それは国王直属の騎士団に属する騎士達を指す言葉。
国王と、第一王位継承者の命令のみで動くキエザ王国が誇る精鋭部隊。

騎士を志す者達だけでなく、全国民の憧れであり、騎士にとっては近衛騎士に選ばれるということは最高の栄誉。………のはずだった。

寝不足と疲労で、歩きながらでも眠れそうな程に身も心も困憊した様子の近衛騎士が、城内で頻繁に目撃されるようになったのは、ブラマーニ公爵家をはじめとした貴族達への血の粛清が行われた直後からだった。

「………死ぬっ…………」

どの騎士も口を開けば、それしか出てこない。
王の影という側面を持つコルシーニ伯爵家の次男であり、近衛騎士団長を任されているダンテは、部下たちの有様に頭を抱えていた。

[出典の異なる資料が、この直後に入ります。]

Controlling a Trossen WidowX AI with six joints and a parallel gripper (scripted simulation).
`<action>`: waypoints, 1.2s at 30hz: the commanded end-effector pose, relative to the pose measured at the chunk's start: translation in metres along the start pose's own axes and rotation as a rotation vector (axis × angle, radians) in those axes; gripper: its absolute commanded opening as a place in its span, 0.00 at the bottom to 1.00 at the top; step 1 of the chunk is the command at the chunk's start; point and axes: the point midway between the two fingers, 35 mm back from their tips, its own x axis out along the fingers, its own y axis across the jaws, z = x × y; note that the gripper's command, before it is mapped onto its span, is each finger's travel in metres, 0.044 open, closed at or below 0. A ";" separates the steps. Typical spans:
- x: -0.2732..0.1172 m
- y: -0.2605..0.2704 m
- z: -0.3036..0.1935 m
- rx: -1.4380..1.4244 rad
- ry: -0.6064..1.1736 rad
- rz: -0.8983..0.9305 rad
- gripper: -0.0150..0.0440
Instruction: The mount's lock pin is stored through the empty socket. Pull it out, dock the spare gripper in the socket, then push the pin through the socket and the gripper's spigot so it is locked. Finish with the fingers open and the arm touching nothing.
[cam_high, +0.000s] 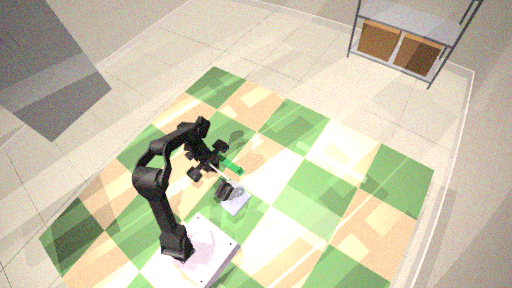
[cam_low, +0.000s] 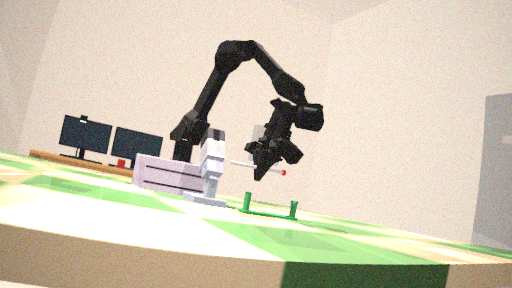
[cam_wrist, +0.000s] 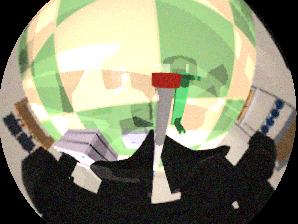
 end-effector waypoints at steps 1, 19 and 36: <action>0.025 0.006 0.004 -0.002 0.008 0.024 0.25; 0.026 0.008 -0.002 0.001 0.006 0.014 0.25; 0.029 0.009 -0.011 0.002 0.006 0.012 0.25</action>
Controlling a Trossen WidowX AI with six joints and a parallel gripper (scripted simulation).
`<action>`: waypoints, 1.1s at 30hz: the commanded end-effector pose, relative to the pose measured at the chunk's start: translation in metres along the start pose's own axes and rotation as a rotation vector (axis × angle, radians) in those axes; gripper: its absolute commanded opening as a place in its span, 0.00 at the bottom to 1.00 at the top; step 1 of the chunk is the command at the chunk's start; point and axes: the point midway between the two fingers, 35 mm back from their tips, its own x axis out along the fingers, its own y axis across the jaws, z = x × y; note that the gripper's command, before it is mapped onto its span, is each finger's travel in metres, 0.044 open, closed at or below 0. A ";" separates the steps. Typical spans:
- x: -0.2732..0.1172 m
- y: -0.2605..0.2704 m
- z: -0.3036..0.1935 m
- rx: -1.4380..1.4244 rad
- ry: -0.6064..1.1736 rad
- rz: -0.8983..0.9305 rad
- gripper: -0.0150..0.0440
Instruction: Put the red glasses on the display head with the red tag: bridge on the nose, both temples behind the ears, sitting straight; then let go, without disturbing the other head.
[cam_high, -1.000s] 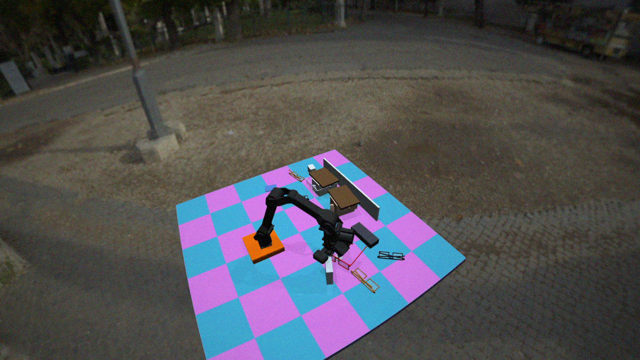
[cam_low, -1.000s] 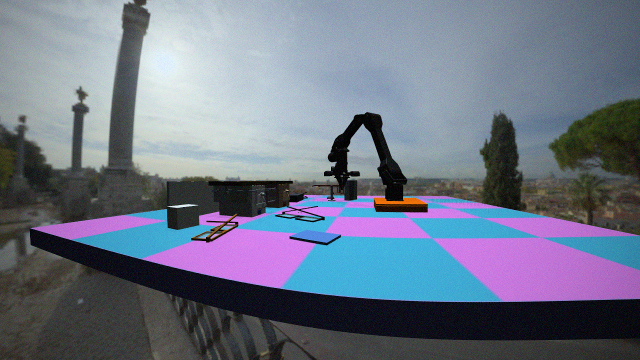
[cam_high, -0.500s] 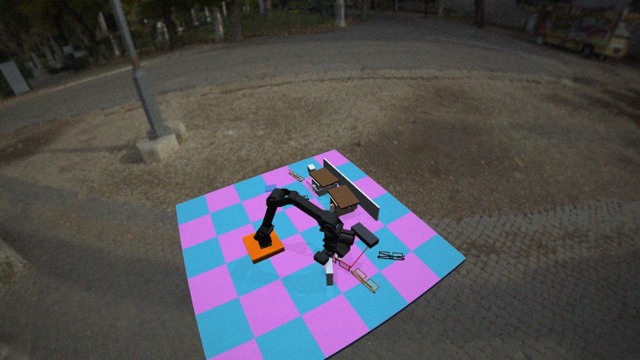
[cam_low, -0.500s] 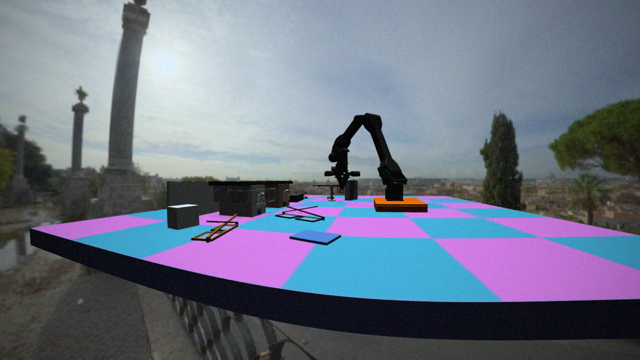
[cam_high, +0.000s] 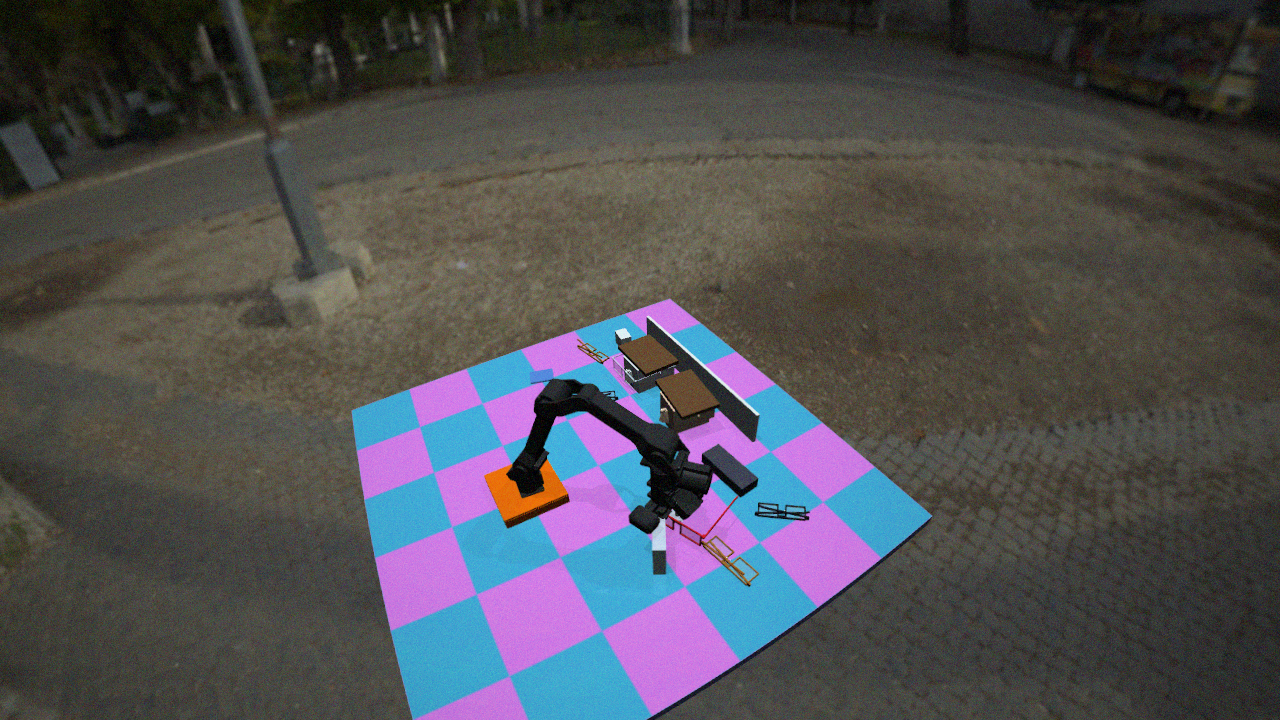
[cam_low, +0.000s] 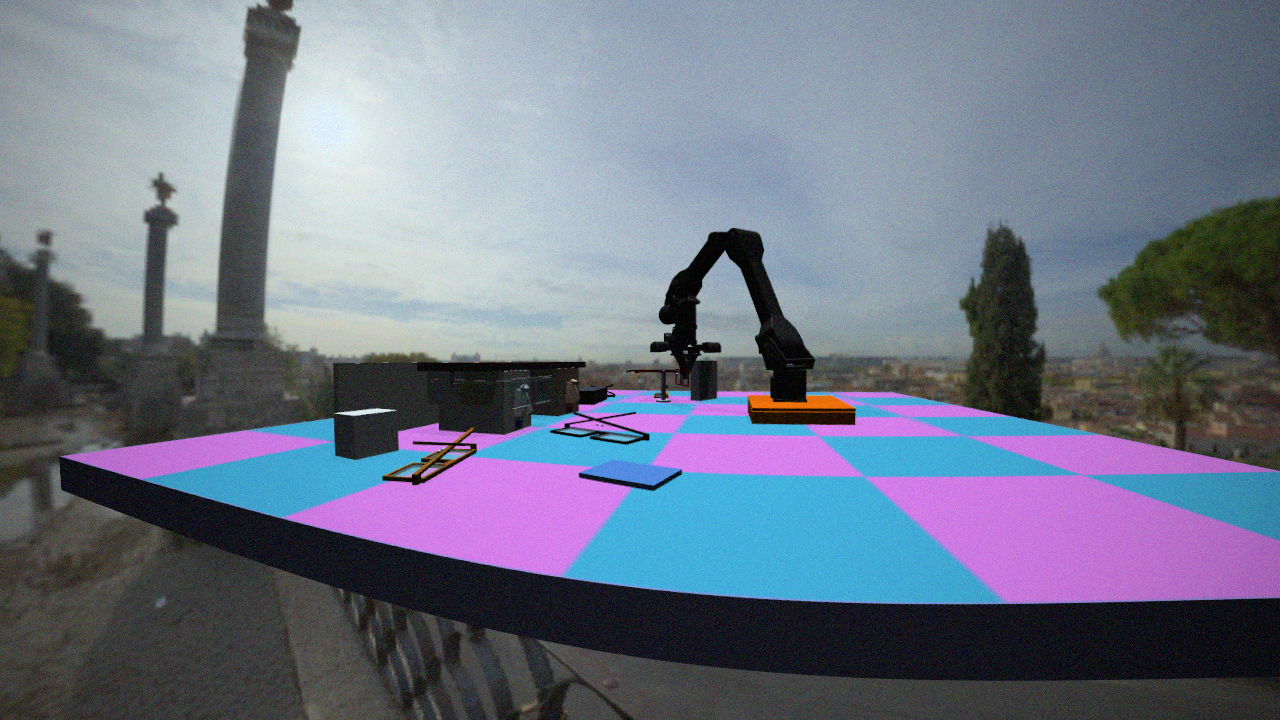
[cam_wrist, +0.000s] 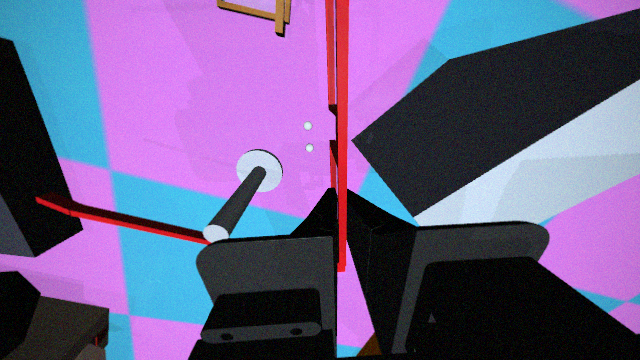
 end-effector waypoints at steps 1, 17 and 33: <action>0.001 -0.003 0.004 -0.001 -0.002 -0.006 0.25; 0.000 -0.006 0.012 -0.001 -0.002 -0.006 0.25; 0.000 -0.008 0.020 -0.001 -0.003 -0.006 0.25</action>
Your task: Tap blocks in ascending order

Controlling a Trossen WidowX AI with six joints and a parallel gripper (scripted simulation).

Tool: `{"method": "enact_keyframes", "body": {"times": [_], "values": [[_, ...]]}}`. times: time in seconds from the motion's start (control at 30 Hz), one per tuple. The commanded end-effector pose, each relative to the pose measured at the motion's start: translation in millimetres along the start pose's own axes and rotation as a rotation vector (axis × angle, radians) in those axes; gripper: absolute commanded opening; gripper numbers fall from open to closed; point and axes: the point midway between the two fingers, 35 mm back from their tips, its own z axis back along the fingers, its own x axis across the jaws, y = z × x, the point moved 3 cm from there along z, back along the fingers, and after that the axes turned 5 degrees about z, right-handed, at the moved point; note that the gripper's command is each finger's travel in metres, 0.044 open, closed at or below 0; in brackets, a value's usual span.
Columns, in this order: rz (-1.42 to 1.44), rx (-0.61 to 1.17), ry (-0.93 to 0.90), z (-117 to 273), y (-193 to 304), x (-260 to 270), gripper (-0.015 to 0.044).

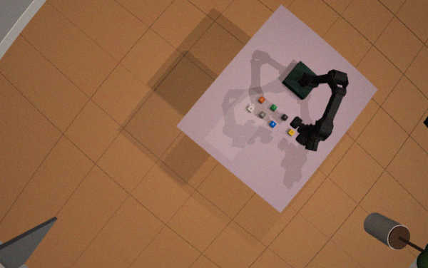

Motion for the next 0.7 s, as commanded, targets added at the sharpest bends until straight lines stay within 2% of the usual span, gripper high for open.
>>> {"method": "enact_keyframes", "body": {"times": [0.0,0.23,0.47,0.67], "values": [[-0.001,0.010,0.009,1,-8,-19,0.0020],[-0.001,0.008,0.018,2,-36,-121,0.0020],[-0.001,0.008,0.019,0,-38,-131,0.0020],[-0.001,0.008,0.018,-76,-37,-132,0.0020]]}}
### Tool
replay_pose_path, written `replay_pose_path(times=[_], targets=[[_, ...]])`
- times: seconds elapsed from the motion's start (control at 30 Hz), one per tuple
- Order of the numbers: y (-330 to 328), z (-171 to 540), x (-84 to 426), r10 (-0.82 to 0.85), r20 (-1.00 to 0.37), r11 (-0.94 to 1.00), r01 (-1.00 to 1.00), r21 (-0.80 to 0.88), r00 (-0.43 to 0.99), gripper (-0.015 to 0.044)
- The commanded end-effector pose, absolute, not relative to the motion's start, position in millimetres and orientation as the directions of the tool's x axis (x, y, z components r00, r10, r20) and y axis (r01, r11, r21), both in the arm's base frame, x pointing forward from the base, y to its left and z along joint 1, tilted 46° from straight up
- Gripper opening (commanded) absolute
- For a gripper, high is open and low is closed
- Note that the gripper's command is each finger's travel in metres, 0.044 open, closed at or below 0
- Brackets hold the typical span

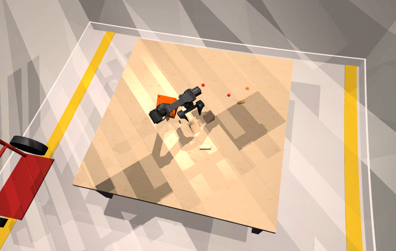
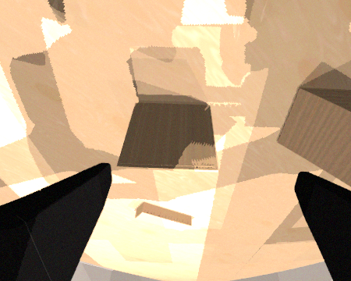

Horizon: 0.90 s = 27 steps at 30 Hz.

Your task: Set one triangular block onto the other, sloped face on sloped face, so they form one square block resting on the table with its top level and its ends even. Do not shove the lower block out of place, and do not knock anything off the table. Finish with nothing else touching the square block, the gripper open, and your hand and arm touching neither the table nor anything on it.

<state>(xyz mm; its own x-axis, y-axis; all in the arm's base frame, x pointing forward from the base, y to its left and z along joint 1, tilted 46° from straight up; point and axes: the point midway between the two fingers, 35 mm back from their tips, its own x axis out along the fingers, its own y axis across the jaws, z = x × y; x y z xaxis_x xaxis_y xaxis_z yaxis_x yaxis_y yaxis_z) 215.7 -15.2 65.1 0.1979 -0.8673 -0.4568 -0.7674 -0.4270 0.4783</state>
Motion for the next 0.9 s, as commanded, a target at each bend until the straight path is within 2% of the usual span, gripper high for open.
replay_pose_path(times=[0.0,0.87], targets=[[-21,62,216,-0.867,-0.456,-0.43,-0.764,0.481,0.201,0.044],[-59,48,223,-0.866,-0.455,-0.434,-0.764,0.478,0.207,0.044]])
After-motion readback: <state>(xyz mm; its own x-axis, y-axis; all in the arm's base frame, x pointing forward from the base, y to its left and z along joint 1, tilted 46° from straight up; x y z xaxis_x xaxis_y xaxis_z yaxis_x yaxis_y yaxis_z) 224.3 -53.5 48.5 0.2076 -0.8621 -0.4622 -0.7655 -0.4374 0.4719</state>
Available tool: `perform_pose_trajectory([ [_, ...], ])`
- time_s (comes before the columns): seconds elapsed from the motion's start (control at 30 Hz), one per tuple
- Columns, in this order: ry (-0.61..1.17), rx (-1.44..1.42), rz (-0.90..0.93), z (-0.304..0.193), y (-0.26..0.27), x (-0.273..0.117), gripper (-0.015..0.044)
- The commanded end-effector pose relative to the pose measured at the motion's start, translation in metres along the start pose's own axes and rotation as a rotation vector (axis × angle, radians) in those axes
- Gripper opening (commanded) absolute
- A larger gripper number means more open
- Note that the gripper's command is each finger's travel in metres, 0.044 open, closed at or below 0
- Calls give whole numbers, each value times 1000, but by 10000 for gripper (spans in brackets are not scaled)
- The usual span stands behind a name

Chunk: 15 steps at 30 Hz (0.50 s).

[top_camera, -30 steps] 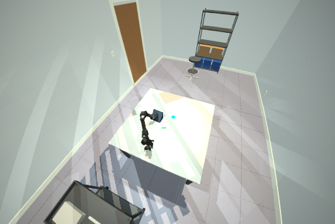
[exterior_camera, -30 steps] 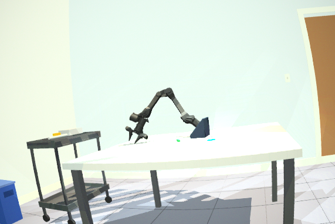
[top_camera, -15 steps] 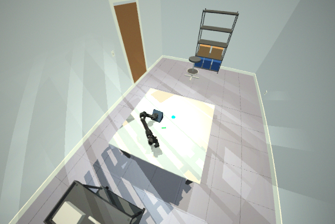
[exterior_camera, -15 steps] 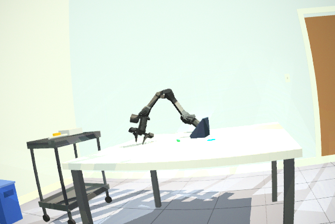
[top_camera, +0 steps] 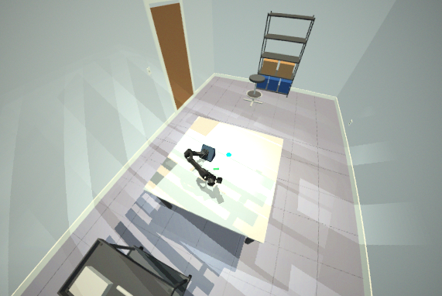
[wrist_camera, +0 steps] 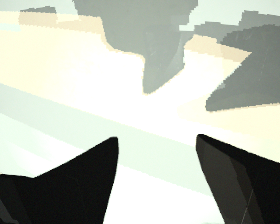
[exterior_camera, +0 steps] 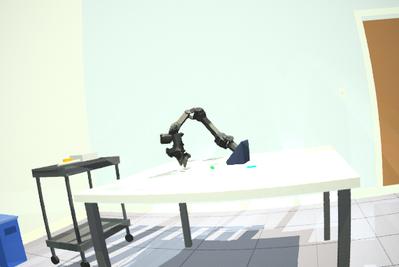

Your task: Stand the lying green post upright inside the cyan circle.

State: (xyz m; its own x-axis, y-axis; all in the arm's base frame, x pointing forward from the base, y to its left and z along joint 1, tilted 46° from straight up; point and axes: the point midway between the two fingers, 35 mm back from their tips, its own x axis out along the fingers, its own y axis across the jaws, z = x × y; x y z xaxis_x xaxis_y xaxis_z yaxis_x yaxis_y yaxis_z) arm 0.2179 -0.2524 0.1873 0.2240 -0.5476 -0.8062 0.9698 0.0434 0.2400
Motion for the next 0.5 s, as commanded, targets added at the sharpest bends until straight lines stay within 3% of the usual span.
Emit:
perform_pose_trajectory([
  [0.0, 67, -224, -64, -37, 4, 1, 233],
  [0.47, 220, -1107, -251, -142, -2, -21, 233],
])
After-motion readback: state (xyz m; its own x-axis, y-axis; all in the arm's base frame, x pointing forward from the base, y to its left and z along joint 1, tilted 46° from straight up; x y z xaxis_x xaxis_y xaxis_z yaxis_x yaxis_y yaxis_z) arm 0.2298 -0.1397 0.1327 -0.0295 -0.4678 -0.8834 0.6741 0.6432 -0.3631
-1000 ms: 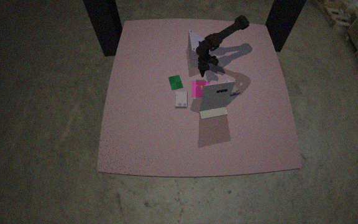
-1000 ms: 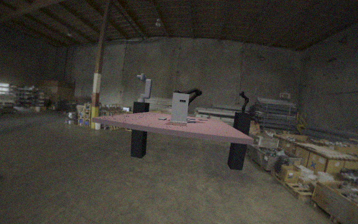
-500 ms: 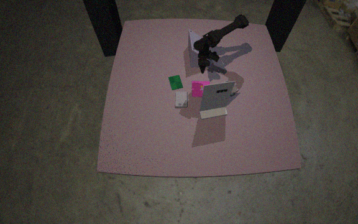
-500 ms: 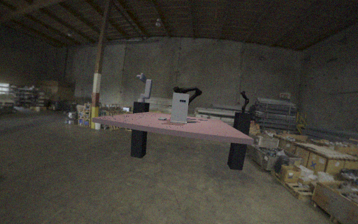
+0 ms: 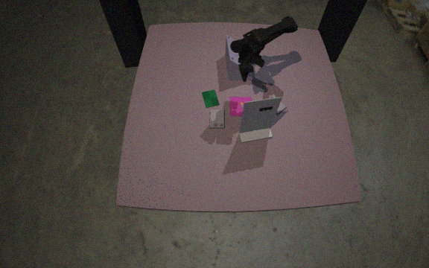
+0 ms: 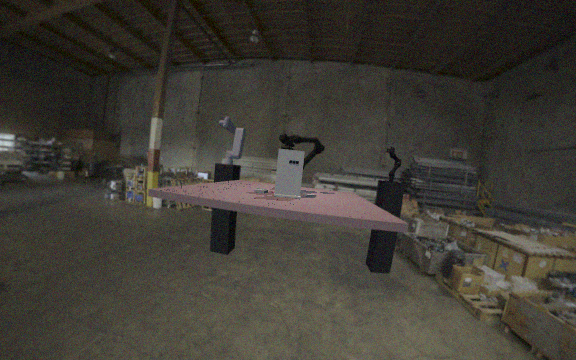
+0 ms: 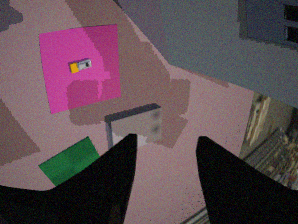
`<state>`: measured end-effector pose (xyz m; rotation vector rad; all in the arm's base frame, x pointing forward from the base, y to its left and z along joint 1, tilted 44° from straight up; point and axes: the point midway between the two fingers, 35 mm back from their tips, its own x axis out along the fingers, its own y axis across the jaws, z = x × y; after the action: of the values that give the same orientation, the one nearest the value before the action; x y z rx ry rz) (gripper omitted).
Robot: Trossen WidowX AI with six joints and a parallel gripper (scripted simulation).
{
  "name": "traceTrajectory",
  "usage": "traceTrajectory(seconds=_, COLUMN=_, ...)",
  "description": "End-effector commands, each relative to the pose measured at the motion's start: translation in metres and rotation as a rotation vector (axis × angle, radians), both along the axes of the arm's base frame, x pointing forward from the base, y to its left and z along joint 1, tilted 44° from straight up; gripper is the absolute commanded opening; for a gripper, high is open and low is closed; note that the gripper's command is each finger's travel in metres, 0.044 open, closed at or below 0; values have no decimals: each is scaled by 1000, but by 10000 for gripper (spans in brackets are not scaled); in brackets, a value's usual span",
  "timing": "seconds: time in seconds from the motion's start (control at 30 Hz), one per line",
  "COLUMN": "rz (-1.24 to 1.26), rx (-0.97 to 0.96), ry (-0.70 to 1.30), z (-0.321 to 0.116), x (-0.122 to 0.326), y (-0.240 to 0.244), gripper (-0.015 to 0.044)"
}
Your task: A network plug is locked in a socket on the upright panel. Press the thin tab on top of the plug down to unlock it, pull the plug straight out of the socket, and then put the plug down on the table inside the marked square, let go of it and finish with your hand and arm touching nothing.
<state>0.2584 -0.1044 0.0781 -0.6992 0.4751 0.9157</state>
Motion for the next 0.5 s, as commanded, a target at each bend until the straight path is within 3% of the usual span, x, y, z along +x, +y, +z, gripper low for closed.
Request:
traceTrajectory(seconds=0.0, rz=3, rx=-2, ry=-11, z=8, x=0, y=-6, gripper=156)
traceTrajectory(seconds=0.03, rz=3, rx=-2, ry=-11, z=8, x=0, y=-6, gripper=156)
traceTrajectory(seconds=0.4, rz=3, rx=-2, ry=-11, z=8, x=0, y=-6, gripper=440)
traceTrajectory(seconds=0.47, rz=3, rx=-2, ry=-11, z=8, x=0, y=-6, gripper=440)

「団長………目を閉じると、花畑の向こう側で死んだ婆ちゃんが手を振っているのが見えます………」
「………とりあえず、仮眠室へ行って来い。但し後が詰まっているから、三時間で戻れよ」
「聞いてください、団長………三週間家に帰れなかったら恋人が別の男と駆け落ちしてました………」
「………もう、それは悔やんでも仕方ない。その女性とは縁がなかったということだ。今度一杯奢ってやるから元気を出せ」

近衛騎士団の詰所は、混沌としていた。
生気を吸い取られたかのような騎士達が、今にも昇天しそうな表情で、ダンテの元を訪れる。
それもこれも、全ての原因はキエザ国王エドアルド・レアーレ・キエザにあった。

「………陛下………」

物心ついた頃から父から鍛えられてきてダンテでさえも、そろそろ我慢の限界だった。

「………明日から、近衛騎士達に早朝稽古をつけようと思う」
「…………は?」

突然エドアルドがそんなことを言い出したのは、ブラマーニ家のクズ達を拷問した翌日だった。
珍しく目の下にクマを作りながら、やけにやつれたエドアルドの様子は、明らかに異常だった。

「この欲求不満を上手く解消しなければ、どうにかなりそうだ………!ならば、鍛錬で我武者羅に体を動かそうと思ったのだ。どうせなら、近衛騎士達に稽古をつければ励みになるだろう」

確かに、王直々に稽古をつけてもらえれば、近衛騎士達は喜ぶだろう。
だが。

「何故、早朝なのですか?」
「それは勿論、クラリーチェに気が付かれないようにだ。クラリーチェに余計な心配を掛けたくないのだ」
「………やはり、そこですか………」

予想通りとはいえ、ダンテは溜息をつきたい気分になった。

「既に婚約者なのですから、手を出しても誰も何も言いませんよ?それに、痩せ我慢はよくありませんと、ラファエロ殿下も仰いませんでしたか?」

ダンテの言葉に、エドアルドは憮然とした表情を浮かべた。